Select every line below containing the word "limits".

═══ PROVIDED DATA

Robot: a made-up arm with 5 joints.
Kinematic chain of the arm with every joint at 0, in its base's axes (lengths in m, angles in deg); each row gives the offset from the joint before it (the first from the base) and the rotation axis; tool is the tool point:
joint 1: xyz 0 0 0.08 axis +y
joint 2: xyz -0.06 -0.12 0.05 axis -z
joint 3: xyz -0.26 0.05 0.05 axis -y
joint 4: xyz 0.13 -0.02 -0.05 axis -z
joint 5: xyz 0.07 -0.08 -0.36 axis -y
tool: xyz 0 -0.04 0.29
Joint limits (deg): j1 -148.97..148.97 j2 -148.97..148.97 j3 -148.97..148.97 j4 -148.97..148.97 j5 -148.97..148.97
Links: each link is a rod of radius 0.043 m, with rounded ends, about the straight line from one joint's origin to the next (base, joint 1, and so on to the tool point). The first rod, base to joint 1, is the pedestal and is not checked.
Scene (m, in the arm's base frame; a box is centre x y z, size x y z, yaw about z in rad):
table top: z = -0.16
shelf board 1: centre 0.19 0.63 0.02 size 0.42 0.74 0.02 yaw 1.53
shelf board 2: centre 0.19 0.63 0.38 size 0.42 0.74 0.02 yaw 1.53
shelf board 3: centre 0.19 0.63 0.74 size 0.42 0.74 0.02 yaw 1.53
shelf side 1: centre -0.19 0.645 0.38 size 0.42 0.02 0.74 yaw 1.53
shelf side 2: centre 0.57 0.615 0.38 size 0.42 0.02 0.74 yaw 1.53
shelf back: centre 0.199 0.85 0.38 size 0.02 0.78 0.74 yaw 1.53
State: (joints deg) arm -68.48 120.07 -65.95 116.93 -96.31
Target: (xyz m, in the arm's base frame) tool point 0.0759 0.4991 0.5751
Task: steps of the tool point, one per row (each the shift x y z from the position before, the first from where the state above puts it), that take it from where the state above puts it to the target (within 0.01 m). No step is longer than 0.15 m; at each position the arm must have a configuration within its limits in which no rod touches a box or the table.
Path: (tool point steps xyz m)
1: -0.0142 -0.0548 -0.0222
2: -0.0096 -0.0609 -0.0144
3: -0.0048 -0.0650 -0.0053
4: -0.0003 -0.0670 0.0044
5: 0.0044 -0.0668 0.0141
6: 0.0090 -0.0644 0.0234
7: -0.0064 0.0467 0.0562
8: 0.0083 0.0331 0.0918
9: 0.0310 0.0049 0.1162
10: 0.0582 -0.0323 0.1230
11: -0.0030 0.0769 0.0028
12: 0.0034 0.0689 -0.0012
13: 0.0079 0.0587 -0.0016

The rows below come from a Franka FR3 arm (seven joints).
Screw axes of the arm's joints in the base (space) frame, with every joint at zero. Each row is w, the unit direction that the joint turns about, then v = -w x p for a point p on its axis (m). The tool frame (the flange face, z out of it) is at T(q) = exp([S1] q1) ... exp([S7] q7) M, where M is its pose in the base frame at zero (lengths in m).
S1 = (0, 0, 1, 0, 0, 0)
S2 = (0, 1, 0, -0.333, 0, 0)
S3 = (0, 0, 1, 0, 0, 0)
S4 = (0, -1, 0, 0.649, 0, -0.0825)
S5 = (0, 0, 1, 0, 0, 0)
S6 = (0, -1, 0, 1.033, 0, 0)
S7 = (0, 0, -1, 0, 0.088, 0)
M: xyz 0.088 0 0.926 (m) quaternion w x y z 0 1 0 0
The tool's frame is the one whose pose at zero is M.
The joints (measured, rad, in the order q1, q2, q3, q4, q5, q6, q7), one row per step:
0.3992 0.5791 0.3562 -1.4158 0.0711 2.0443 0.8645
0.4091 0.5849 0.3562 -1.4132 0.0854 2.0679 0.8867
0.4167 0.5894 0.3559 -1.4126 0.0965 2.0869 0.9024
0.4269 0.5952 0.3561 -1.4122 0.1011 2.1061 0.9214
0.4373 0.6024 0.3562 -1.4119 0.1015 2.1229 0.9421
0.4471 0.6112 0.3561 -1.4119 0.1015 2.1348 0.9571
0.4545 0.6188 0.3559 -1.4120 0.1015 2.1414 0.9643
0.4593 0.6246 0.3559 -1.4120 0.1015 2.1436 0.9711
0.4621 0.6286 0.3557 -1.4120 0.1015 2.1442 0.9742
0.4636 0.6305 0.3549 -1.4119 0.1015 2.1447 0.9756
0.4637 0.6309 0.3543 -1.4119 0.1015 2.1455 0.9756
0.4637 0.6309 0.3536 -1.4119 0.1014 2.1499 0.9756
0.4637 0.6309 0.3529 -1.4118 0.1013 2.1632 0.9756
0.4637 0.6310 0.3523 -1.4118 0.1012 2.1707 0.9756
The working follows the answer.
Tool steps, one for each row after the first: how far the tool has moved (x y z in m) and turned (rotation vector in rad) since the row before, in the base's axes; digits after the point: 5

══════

REPLY TO THE EXERCISE:
Joint limits (deg): j1 -148.97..148.97 j2 -148.97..148.97 j3 -148.97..148.97 j4 -148.97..148.97 j5 -148.97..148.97
Task: steps of the tool point, one per row (each the shift x y z from the position before, the first from where the state above puts it), that take it from where the state above puts it to the target (within 0.01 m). No step is longer than 0.15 m; at each position the arm must have a configuration within its limits in which no rod touches a box or the table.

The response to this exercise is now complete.